Find the Fourier series of $x-x^2 , f(x+2π)=f(x)$

Question

Find a Fourier series to represent $x−x^2$ from $x=−π$ to $x=π$ using complex Fourier series.

I got $C0$ = $-π^2/3$ I am getting $Cn$=$π^2/n^2 + π/in^2 + π^2/2in - π/2n^2 $

After simplification I am getting i in numerator. Kindly help.

Answer 1

Let us compute these desired coefficients. We set $f:\mathbb{R} \to \mathbb{R}$ to be the $2\pi$-periodic function such that for $x \in ]-\pi,\pi], \, f(x) = x-x^2$.

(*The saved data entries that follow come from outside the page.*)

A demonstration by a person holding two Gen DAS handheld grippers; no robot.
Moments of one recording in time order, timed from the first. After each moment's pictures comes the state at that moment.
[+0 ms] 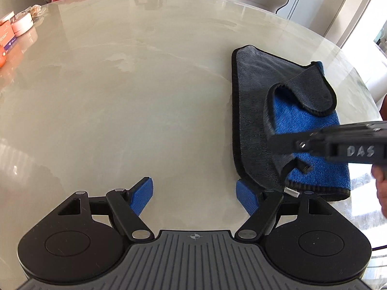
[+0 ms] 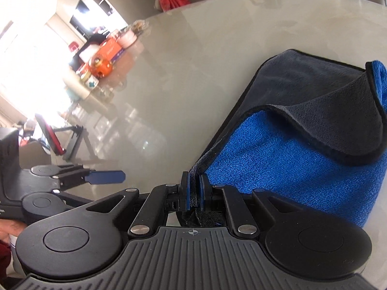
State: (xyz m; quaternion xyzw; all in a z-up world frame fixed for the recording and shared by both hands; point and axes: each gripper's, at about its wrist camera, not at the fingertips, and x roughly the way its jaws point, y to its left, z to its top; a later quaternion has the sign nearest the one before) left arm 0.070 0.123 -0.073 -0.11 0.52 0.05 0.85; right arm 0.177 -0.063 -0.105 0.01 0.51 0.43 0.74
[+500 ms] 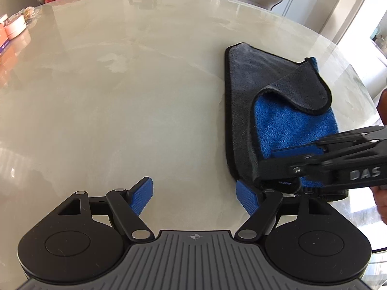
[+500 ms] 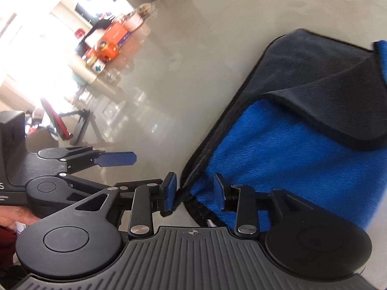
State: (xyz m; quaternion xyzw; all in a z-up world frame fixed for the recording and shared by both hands) left arm 0.088 0.113 -0.072 -0.10 0.52 0.03 0.85; right arm 0.177 -0.079 -0.104 0.02 0.53 0.43 0.73
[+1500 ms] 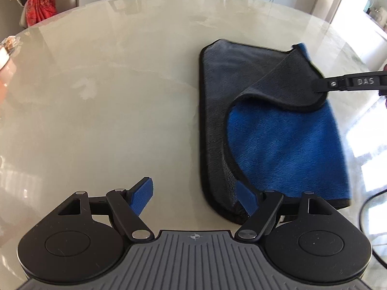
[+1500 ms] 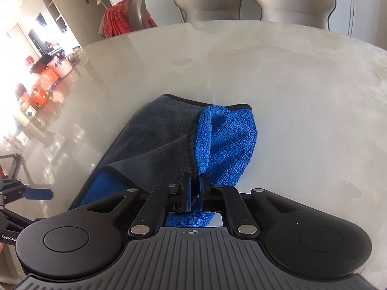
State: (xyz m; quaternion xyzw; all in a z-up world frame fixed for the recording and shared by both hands) left arm 0.119 0.084 -0.062 -0.05 0.52 0.01 0.85; right arm 0.264 -0.170 -0.104 -0.01 0.47 0.32 0.82
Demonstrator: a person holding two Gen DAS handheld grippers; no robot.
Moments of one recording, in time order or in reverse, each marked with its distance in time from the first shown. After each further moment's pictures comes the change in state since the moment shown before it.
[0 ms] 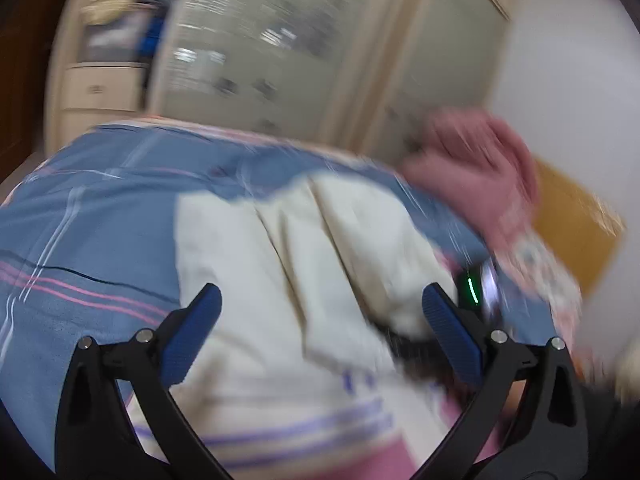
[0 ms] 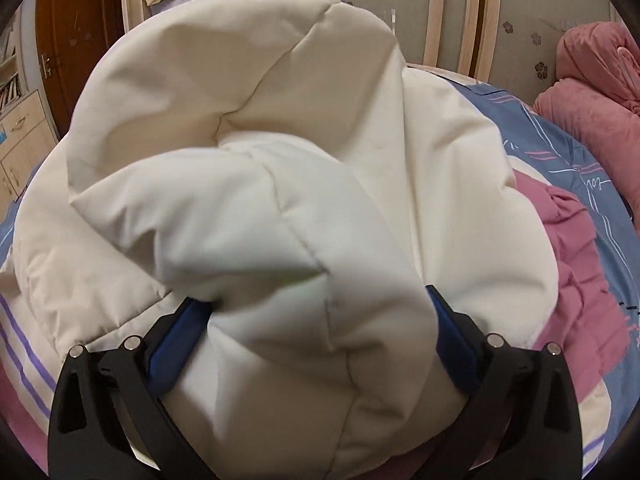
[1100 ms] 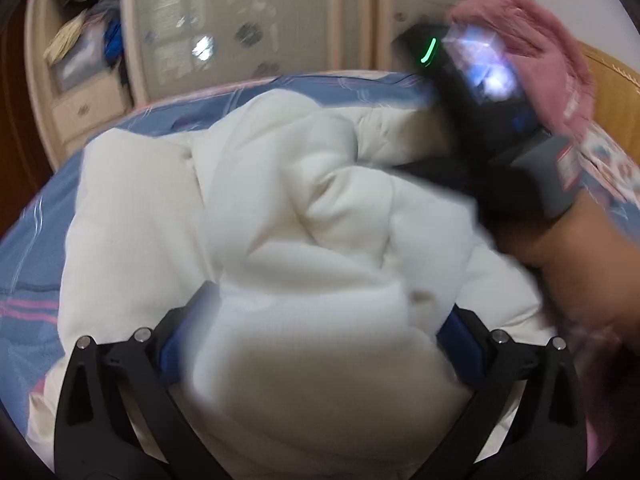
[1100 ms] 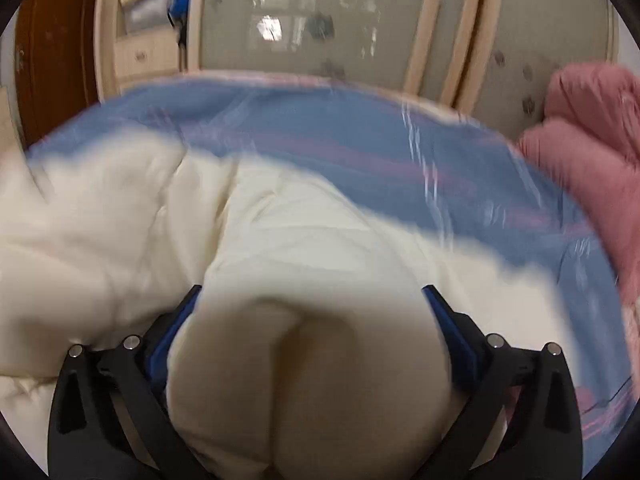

Let $n \in \mathbb{Z}^*$, $$\begin{align*} 2\pi \cdot c_n(f) &= \int_{-\pi}^{\pi} e^{-inx}(x-x^2) dx = \frac{i}{n}\left[ e^{-inx}(x-x^2)\right]_{-\pi}^{\pi} - \frac{i}{n} \int_{-\pi}^{\pi} e^{-inx}(1-2x) dx \\ &= \frac{i}{n}(-1)^n (\pi-\pi^2 -(-\pi-\pi^2)) \\ &-\left( \frac{i^2}{n^2} (-1)^n \left[ e^{-inx}(1-2x)\right]_{-\pi}^{\pi} \frac{i^2}{n^2} - \int_{-\pi}^{\pi} e^{-inx}\cdot (-2) dx\right)\\ &= (-1)^n\frac{2i\pi}{n} + (-1)^n\frac{1}{n^2} (1-2\pi -(1+2\pi)) + 0 \\ &= 2\pi (-1)^n\left( -\frac{2}{n^2} + \frac{i}{n} \right) \end{align*}$$

So $$c_n(f) = -(-1)^n\frac{2}{n^2} + (-1)^n\frac{i}{n}$$

Now $c_0(f) = \frac{1}{2\pi} \int_{-\pi}^{\pi} (x-x^2) dx = \frac{1}{2\pi}\left[\frac{x^2}{2} - \frac{x^3}{3}\right]_{-\pi}^{\pi} = \frac{1}{2\pi}\left(\frac{\pi^2}{2} - \frac{\pi^3}{3} - (\frac{\pi^2}{2} + \frac{\pi^3}{3})\right) = -\frac{\pi^3}{3} $

Since $c_{-n} = \bar{c_n}$, this gives us $$\begin{align*} f(x) &= \sum_{n \in \mathbb{Z}} c_n e^{inx} \\ &= c_0 + \sum_{n=1}^\infty c_n e^{inx} + \sum_{n=1}^\infty c_{-n} e^{-inx}\\ &= c_0 + \sum_{n=1}^\infty c_n e^{inx} + \sum_{n=1}^\infty \overline{c_{n} e^{inx}} \\ &= c_0 + \sum_{n=1}^\infty c_n e^{inx} + \overline{c_{n} e^{inx}} \\ &= c_0 + \sum_{n=1}^\infty 2 \Re(c_n e^{inx}) \\ &= c_0 + \sum_{n=1}^\infty a_n \cos(nx) + \sum_{n=1}^\infty b_n \sin(nx) \end{align*}$$ where $a_n = 2 \Re(c_n) = -(-1)^n\frac{4}{n^2}$ and $b_n = -2\Im(c_n) = -(-1)^n\frac{2}{n}$.